Over the past few decades, life in America has faltered. There has been, of course, process on several fronts. There are more opportunities for women and minorities than ever (though they still lag behind white men), researchers are making amazing scientific discoveries every day, creativity abounds on stages and in record studios and technology is quickly advancing. But, Steven Brill, author of Tailspin, writes in Time that “key measures of the nation’s public engagement, satisfaction and confidence—voter turnout, knowledge of public-policy issues, faith that the next generation will fare better than the current one, and respect for basic institutions, especially the government—are far below what they were 50 years ago.” He says that in some cases, these measures have reached historic lows.
Income inequality has soared. The chance of adults in their 30s earning more than their parents dropped to 50 percent from 90 percent just two generations earlier. The American middle class is no longer the world’s richest. Automation and outsourcing have increased. Household debt had grown higher in 2017 than the peak reached in 2008 before the crash. America has the third highest poverty rate among the 35 nations in the Organisation for Economic Co-operation and Development (OECD). America’s airports are an embarrassment, roads and rails are crumbling, and health care and student achievement rank in the middle or worse globally.
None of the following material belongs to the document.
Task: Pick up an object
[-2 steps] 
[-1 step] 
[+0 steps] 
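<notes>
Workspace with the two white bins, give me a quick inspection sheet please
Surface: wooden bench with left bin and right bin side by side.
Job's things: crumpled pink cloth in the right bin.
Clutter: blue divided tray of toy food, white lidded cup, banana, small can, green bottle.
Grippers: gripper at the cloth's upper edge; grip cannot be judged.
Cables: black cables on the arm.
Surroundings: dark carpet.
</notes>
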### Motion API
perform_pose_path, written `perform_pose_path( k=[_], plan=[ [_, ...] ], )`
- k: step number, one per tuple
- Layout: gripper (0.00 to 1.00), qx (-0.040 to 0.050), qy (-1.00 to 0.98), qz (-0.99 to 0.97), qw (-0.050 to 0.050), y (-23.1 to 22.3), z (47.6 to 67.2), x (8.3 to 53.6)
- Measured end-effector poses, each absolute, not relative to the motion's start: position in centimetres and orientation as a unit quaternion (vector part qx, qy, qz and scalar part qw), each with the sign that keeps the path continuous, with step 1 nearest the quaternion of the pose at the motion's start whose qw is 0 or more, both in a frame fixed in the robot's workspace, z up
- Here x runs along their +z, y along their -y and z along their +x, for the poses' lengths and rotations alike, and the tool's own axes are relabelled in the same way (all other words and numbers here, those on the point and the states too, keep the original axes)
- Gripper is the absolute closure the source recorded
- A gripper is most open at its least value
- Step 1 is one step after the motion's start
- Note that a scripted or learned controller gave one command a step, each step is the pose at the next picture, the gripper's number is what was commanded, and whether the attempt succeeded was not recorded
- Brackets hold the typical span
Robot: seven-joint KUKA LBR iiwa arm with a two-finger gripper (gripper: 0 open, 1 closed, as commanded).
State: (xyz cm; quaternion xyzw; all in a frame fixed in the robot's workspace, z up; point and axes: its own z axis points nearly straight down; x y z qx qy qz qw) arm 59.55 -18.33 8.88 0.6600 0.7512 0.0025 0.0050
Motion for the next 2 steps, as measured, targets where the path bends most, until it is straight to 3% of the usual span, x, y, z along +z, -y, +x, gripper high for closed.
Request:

So how did we fall so low? Brill writes that we should blame the baby boomers. According to him, the most talented and driven Americans used what made the country great—the First Amendment, due process, free markets and free trade, etc.—to win the American dream. But they won it for themselves, and themselves alone. Then, “in a way unprecedented in history,” writes Brill, they consolidated their winnings, outsmarted the forces who tried to rein them in, and “pulled up the ladder” so they could not be challenged, and the generations that followed could not join them.